Rate limits not working at all
Verify the global middleware is applied. Check packages/api/src/index.ts line 65:
app.use('/v1/*', createGlobalRateLimitMiddleware());This must be present for rate limiting to work.
Advanced topics
Batch operations
Batch requests (like fetching stats for 100 images) count as a single request, not per-item. This makes batching more efficient:
GET /v1/analytics/images/img1,img2,img3,...,img100
# Counts as 1 request, not 100Race conditions
The rate limiter uses a read-modify-write pattern that isn't atomic. With very high concurrency (100+ simultaneous requests), users might slightly exceed their limit. This is an acceptable trade-off for using Workers KV, which provides low latency and high availability. For strict enforcement, you'd need Durable Objects, which adds significant latency.
Grace periods
When a subscription expires, users enter a grace period (configurable, typically 3-7 days) where they keep their plan tier. After the grace period, they're downgraded to free tier.
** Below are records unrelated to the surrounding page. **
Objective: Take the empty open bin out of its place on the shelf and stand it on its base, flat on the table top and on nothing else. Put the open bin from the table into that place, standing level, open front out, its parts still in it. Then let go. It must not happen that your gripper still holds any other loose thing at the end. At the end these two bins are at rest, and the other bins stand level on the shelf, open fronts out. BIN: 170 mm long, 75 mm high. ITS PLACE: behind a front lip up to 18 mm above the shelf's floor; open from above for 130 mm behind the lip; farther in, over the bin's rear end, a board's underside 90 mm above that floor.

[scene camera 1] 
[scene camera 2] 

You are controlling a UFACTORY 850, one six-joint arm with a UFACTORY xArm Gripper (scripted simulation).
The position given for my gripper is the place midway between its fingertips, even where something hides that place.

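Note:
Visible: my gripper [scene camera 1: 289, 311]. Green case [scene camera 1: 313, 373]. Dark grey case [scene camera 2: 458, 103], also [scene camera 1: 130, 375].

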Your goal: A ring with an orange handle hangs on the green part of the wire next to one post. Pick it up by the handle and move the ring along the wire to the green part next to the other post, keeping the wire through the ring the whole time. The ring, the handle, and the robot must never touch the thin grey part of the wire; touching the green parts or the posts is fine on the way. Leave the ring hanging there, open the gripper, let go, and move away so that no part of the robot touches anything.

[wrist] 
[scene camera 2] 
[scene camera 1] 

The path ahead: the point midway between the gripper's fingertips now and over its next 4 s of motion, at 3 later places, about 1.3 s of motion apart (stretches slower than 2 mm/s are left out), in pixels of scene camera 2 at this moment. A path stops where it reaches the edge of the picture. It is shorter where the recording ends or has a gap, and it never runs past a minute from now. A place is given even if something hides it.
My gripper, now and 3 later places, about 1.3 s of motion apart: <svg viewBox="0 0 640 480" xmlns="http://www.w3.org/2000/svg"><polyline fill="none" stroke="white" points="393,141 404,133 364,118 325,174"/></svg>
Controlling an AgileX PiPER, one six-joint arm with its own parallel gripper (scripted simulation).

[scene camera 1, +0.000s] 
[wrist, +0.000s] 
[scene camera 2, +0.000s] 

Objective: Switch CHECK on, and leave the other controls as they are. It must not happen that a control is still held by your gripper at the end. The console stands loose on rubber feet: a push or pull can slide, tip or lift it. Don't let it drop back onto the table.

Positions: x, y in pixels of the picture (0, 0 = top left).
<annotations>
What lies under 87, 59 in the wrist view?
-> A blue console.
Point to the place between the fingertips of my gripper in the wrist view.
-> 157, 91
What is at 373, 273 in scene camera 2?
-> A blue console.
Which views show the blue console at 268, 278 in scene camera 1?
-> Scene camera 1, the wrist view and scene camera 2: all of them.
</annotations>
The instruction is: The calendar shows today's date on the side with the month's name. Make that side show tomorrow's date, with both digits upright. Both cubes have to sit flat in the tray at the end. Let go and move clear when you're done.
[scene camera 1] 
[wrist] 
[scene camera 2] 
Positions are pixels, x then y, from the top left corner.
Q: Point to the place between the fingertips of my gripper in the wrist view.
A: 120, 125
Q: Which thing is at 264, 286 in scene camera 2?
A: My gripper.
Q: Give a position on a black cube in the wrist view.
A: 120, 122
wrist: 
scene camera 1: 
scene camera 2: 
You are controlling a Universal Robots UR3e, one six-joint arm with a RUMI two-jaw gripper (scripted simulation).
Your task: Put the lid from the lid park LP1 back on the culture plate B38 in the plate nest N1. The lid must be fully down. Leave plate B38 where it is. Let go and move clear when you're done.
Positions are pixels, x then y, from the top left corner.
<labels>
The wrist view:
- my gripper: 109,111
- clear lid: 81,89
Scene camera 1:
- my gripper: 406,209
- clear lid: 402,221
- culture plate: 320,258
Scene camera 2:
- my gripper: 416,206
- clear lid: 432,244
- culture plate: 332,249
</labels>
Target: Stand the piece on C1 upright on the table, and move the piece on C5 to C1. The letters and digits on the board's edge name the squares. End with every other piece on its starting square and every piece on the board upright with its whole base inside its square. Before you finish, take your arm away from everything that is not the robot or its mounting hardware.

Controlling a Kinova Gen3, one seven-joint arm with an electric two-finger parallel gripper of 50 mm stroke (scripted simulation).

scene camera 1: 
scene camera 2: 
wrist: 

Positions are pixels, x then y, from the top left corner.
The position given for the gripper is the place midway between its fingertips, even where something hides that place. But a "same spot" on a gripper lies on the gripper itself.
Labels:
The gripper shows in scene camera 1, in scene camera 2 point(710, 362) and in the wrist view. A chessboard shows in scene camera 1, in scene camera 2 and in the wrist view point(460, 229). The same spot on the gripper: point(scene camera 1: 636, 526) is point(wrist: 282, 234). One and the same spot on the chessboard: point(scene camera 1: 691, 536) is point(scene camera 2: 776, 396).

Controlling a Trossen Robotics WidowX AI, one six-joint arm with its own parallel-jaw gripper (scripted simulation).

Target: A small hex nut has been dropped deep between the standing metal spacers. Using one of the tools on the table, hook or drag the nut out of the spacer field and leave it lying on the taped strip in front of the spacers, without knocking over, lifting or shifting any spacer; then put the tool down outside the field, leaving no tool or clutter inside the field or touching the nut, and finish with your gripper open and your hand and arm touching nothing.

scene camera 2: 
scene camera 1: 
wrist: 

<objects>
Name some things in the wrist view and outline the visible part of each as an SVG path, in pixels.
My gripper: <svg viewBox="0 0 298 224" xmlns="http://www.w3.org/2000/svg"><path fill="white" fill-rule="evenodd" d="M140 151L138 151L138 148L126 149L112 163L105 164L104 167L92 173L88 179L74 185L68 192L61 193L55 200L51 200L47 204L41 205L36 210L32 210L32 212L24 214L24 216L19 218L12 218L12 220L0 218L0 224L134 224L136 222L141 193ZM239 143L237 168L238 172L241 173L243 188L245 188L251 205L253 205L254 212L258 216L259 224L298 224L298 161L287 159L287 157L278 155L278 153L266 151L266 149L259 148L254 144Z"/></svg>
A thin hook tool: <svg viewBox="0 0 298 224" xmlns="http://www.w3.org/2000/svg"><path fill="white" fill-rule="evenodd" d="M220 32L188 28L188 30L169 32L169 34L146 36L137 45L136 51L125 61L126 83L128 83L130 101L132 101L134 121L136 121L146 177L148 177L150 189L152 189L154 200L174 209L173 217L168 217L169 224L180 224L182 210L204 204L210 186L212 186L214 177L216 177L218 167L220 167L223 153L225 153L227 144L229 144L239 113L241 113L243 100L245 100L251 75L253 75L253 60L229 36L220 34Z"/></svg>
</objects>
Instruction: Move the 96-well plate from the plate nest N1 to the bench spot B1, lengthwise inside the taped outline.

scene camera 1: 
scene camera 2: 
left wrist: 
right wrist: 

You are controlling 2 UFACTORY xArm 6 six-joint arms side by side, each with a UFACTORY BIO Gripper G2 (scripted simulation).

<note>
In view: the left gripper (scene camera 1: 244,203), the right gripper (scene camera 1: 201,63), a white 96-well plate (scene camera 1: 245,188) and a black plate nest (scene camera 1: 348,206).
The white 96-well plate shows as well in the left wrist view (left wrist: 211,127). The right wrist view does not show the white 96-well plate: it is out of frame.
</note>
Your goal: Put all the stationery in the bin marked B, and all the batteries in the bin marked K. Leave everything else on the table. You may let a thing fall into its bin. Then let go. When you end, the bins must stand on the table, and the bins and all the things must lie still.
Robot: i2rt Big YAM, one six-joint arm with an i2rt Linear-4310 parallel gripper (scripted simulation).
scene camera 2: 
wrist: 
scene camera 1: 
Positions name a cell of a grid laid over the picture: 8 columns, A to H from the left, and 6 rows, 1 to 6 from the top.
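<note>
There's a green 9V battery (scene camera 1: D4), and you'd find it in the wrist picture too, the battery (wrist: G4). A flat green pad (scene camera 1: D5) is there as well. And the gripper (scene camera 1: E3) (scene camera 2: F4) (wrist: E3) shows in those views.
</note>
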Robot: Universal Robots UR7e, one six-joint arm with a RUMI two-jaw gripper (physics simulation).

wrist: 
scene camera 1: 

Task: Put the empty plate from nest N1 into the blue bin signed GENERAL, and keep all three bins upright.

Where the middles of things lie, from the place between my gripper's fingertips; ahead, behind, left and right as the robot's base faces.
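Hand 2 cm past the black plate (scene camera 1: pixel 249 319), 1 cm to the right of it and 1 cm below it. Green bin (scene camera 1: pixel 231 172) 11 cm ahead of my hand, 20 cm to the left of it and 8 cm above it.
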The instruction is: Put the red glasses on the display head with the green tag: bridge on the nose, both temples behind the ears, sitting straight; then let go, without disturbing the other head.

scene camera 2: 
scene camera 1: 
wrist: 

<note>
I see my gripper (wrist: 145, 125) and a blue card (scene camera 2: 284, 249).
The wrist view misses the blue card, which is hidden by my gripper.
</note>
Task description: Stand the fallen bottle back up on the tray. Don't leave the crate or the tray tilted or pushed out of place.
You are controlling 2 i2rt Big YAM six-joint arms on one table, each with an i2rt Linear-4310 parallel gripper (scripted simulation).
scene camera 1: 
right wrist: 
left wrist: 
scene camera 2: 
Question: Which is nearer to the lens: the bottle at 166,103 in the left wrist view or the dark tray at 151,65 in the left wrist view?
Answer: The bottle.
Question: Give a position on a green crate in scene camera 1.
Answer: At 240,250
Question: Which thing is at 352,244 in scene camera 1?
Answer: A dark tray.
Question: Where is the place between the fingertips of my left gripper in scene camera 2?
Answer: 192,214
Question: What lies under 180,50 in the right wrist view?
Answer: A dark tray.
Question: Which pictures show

The cached plan info respects grace periods automatically.
Custom rate limit keys
The global middleware uses these key formats:
- Authenticated:
ratelimit:global:{owner}:{scope} - Public:
ratelimit:global:public:{ip}
This means each user gets separate limits per scope. If you want to share limits across scopes, you'd need to modify the key generation in packages/api/src/middleware/global-rate-limit.ts.